I tried to do something similar to the proof of the Riesz Representation theorem for the dual of a Hilbert space but have been unable to bring in $L^q$ into the picture. Specifically, let $S$ be the closed subspace of $L^p$ which is the kernel of a given linear functional $\lambda$ on $L^p$. We choose a subspace $M$ such that $L^p$ is the direct sum of $M$ and $S$. Now, $M$ has to be one dimensional because else we can find a non zero combination of linearly independent vectors in $M$ such that $\lambda$ assigns them the value $0$. I have no idea if anything can be done after this.
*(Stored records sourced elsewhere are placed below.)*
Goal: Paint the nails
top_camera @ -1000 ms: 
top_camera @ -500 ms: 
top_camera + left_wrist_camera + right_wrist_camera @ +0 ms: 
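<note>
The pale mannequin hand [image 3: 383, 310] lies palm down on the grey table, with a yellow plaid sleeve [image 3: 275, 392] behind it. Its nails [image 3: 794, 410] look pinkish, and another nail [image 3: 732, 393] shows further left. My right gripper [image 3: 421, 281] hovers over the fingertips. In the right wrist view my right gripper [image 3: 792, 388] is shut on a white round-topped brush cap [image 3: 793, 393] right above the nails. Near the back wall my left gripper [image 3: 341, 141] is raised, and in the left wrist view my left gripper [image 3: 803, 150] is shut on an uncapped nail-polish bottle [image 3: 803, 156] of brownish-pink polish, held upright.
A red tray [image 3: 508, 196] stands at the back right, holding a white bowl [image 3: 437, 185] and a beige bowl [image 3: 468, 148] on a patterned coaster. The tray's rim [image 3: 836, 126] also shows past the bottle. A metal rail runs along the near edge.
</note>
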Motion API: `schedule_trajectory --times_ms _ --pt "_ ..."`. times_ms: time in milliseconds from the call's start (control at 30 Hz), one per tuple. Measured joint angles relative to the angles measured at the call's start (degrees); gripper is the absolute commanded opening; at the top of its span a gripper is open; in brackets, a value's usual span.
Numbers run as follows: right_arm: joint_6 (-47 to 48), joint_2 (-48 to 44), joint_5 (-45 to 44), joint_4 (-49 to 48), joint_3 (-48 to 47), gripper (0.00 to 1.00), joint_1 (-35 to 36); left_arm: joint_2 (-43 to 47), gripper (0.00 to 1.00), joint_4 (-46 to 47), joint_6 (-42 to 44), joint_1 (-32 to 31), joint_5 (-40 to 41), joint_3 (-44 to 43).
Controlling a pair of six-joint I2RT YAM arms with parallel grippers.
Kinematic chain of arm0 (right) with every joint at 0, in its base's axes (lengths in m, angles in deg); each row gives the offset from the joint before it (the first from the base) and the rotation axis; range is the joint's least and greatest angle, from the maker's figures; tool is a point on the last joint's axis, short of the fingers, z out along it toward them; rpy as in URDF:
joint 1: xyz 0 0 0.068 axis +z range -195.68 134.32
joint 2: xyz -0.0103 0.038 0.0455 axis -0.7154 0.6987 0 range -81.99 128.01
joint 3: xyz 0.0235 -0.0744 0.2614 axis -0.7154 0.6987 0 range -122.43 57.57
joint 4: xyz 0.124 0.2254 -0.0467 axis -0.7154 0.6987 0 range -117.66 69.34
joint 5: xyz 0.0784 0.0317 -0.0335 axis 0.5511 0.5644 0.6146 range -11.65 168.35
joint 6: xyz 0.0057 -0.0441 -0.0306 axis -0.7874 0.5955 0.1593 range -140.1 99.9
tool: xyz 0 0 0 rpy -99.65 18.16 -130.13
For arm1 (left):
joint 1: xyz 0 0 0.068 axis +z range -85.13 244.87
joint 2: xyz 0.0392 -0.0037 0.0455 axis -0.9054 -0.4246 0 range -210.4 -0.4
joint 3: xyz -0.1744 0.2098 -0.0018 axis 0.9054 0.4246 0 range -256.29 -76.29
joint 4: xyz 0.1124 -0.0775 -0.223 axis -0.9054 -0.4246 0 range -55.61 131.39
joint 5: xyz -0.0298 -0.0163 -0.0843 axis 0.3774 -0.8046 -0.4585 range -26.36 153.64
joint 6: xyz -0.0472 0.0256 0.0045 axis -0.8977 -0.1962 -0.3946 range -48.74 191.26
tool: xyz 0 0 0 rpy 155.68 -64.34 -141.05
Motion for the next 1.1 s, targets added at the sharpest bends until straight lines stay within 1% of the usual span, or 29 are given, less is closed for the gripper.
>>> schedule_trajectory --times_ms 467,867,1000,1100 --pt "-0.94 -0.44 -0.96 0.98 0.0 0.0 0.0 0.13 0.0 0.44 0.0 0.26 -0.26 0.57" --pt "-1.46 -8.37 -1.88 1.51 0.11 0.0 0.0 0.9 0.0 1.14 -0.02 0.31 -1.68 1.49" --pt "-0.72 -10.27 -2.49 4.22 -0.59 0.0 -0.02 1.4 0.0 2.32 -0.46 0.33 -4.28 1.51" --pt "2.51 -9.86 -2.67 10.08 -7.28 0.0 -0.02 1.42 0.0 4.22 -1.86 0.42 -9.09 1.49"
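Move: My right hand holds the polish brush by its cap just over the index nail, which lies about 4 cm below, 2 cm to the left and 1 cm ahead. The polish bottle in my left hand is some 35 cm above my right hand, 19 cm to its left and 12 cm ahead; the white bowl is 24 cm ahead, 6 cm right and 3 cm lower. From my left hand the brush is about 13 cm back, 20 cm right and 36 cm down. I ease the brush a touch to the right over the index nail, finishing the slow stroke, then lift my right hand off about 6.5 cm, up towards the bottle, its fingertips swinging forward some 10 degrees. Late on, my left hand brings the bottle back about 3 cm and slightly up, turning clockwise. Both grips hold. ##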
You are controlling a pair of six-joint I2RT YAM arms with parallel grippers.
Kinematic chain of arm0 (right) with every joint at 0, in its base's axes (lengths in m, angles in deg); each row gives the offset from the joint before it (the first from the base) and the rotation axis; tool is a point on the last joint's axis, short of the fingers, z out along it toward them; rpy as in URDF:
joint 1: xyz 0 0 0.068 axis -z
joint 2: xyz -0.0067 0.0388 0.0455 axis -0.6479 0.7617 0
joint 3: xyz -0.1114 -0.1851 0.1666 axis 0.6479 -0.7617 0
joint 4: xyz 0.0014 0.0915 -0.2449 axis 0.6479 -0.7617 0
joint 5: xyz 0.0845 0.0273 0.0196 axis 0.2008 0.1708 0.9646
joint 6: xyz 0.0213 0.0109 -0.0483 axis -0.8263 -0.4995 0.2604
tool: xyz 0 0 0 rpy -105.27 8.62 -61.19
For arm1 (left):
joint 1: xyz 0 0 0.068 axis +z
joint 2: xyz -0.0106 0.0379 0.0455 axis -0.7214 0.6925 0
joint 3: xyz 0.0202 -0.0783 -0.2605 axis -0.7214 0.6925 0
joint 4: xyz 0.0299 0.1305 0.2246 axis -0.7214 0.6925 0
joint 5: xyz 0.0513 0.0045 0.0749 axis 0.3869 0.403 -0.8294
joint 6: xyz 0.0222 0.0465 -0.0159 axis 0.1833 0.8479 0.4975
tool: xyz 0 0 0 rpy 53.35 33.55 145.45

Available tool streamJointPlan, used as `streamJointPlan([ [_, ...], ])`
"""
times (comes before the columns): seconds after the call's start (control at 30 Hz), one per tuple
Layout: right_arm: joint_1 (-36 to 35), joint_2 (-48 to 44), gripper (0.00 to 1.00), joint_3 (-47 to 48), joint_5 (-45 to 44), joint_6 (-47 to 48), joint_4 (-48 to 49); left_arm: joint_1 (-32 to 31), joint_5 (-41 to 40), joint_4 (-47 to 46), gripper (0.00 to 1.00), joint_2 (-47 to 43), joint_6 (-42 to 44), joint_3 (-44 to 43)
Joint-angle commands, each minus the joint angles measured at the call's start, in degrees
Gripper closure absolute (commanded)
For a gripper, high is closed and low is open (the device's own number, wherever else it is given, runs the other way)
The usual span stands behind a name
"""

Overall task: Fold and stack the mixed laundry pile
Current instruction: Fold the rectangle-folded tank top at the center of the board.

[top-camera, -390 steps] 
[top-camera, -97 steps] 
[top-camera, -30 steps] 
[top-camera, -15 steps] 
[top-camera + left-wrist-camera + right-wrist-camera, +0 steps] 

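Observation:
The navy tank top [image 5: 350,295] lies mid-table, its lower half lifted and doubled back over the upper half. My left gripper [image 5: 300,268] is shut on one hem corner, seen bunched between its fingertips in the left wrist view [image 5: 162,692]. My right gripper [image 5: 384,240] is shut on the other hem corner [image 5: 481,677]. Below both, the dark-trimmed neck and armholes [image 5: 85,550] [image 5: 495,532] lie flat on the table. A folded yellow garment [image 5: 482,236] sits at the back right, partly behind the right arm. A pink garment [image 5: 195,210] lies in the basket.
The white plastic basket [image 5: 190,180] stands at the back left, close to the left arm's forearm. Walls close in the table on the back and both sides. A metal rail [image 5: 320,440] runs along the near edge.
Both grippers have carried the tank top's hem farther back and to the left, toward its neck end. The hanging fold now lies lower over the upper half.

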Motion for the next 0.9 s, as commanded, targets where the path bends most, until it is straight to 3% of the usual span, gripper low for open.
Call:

Another thing I tried was to consider the linear transformation $T:L^q\rightarrow(L^p)^*$ which maps $g$ to the linear functional $\lambda_g(f)=\int fgd\mu$. Now, we let $S$ be the closed subspace $T(L^q)$. Proposition 1 says that to any continuous linear functional $\lambda$, there exists a closest functional in $S$. Hence, I need to show that if I have a specific $\lambda_g$ as an approximation to $\lambda$, I can always make the approximation a bit better(hence weaker than showing that $S$ is dense) by considering some $\lambda_h$ such that $h$ differs from $g$ on atleast a set of measure zero, to qualify as a different $L^q$ function. Hence, I need to somehow modify $g$ to reduce the quantity $\text{sup}\{|\lambda(f)-\int fgd\mu|:\|f\|=1\}$, but I am unable to tackle the problem that if I modify $g$ keeping some specific $f$ in mind, another $f$ might increase the value to keep the supremum from decreasing.

Answer 1

Here is the idea you shall follow. Given any $\Lambda \in (L^p(\mu))'$. We need to fix some $f_1\in L^p(\mu)\backslash Ker{\Lambda}$. Since $L^p(\mu)$ is uniformly convex, we can find a minimizer $h_0\in Ker{\Lambda}$ such that $$ \|h_0-f_1\|_p\leq \|f-f_1\|_p\quad \forall\, f\in Ker{\Lambda}. $$ (see result below) Then, we have $$ \langle |h_0-f_1|^{p-2}(h_0-f_1),f \rangle =0\,\, f\in Ker{\Lambda} $$ because $\varphi(t)=\|h_0-f_1+tf\|$ attains minimum at $t=0$. We put $g_1=|h_0-f_1|^{p-2}(h_0-f_1)$, which belongs to $L^q$, and recall that for any $f \in L^p(\mu)$, we can find $\alpha$ and $f_2\in Ker(\Lambda)$ such that $$ f=\alpha (h_0-f_1)+ f_2 \,\,\, \alpha=\frac{\Lambda f}{\Lambda (h_0-f_1)} $$ Then we have $$ \int f \bar{g_1}d\mu= \int f_2 \bar{g_1}+\alpha\int |h_0-f_1|^p=\alpha\int |h_0-f_1|^p, $$ which implies that $$ \Lambda f= \frac{\Lambda(h_0-f_1)}{\|h_0-f_1\|_p^p}\int f \bar g_1d\mu. $$ Therefore $g= \frac{\Lambda(h_0-f_1)}{\|h_0-f_1\|_p^p} \bar g_1$ satisfies $$ \Lambda f =\int f \bar{g_1}$$ This completes the proof.

A normed space is called uniformly convex if for any two unit vectors satisfying $\|x-y\|\geq \epsilon$ for some $ε ∈ (0, 1)$, there exists some θ ∈ (0, 1) depending on ε only such that |(x + y)/2| ≤ 1 − θ.